Exercise:
Reproduce each line from the records that holds "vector".
*** Information given
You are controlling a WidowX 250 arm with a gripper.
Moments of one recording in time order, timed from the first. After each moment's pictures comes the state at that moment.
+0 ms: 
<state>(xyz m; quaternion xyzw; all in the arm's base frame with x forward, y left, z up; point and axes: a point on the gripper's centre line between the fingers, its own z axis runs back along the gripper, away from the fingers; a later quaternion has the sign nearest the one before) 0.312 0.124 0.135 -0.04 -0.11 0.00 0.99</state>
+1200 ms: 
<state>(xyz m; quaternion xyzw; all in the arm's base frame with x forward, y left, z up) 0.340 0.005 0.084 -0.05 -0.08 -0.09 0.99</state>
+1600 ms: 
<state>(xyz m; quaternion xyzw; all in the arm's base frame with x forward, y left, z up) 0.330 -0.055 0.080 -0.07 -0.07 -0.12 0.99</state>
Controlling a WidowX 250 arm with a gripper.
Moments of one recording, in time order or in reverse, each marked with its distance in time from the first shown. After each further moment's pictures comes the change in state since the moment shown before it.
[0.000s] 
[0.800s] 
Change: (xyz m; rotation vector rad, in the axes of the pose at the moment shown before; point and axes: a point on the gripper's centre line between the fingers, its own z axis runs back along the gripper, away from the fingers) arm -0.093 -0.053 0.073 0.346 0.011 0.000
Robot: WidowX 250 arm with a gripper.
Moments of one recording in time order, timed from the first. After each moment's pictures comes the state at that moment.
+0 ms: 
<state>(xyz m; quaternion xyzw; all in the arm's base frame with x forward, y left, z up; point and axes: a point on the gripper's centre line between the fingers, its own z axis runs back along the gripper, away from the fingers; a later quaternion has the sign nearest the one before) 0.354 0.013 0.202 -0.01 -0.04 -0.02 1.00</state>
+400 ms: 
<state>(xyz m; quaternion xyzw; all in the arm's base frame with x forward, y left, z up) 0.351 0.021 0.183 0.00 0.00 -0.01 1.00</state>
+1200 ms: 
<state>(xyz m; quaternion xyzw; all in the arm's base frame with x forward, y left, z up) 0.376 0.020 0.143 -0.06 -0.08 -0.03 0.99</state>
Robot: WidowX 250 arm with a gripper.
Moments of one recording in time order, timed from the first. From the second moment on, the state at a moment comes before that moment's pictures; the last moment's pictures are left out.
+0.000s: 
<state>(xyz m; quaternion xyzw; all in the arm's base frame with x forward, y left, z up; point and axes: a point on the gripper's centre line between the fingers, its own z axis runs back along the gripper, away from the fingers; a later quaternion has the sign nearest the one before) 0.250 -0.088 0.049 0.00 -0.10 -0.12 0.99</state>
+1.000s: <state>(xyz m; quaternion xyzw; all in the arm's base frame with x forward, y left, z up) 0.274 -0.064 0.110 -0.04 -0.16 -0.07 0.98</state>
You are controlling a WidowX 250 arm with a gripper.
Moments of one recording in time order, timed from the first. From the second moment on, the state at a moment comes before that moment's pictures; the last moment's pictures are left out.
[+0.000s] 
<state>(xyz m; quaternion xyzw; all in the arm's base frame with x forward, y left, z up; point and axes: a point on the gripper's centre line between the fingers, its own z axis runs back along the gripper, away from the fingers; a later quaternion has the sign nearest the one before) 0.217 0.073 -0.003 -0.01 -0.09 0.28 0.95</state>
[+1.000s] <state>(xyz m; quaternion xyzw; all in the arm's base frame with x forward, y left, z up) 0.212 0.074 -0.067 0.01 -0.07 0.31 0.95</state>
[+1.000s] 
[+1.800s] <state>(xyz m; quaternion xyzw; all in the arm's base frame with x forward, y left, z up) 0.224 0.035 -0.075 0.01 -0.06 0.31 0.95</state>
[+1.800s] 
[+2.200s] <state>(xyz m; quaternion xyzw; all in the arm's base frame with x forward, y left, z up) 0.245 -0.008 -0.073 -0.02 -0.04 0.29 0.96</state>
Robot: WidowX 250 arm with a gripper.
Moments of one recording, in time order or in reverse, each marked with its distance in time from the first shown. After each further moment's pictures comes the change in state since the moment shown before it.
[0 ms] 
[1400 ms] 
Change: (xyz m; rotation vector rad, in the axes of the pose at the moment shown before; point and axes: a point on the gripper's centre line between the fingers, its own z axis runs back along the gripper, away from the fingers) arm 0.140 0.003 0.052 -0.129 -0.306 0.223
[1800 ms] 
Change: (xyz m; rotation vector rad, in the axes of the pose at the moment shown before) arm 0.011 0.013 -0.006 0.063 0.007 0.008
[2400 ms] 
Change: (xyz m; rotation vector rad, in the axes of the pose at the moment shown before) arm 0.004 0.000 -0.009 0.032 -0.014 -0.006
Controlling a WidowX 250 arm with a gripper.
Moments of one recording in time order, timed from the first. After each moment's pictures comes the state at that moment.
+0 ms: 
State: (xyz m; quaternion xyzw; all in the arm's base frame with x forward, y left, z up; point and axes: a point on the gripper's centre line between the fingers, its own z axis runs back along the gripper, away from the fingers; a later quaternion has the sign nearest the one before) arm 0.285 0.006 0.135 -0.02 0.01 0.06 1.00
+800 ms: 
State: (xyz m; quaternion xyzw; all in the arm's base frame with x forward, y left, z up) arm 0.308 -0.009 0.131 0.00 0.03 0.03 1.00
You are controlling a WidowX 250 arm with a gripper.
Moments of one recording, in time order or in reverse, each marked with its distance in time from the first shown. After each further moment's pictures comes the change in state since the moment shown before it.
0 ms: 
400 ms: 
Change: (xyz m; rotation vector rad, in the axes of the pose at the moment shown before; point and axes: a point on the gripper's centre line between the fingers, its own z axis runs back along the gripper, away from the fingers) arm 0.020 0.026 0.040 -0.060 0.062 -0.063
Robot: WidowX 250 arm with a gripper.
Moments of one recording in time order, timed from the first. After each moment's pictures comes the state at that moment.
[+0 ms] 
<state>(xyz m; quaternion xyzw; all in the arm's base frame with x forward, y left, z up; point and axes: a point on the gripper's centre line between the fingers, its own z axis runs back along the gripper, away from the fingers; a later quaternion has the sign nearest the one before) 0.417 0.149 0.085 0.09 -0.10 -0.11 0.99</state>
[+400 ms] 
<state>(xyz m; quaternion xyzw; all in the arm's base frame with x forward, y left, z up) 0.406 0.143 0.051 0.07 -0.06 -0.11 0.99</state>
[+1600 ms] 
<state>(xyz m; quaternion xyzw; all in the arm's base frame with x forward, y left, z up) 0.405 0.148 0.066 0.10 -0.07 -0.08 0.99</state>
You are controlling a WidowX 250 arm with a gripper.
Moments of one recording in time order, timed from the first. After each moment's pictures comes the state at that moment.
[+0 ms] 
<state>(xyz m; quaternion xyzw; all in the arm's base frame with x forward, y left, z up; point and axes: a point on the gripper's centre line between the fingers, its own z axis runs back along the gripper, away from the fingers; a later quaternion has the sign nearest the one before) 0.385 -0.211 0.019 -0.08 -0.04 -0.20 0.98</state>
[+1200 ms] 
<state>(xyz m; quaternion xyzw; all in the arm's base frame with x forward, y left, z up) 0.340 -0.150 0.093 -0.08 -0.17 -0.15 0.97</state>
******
Task solution:
Change: (xyz m; rotation vector rad, in the axes of the pose at the moment shown before; point and axes: a point on the gripper's centre line between the fingers, its own z axis runs back along the gripper, away from the fingers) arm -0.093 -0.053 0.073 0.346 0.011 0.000
Change: (xyz m; rotation vector rad, in the axes of the pose at the moment shown before; point and axes: a point on the gripper's centre line between the fingers, its own z axis runs back along the gripper, away from the fingers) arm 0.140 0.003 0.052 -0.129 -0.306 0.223
Change: (xyz m; rotation vector rad, in the axes of the pose at the moment shown before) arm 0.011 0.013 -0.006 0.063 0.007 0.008
Change: (xyz m; rotation vector rad, in the axes of the pose at the moment shown before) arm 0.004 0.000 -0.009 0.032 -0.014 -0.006
Change: (xyz m; rotation vector rad, in the axes of the pose at the moment shown before; point and axes: a point on the gripper's centre line between the fingers, its own z axis runs back along the gripper, away from the fingers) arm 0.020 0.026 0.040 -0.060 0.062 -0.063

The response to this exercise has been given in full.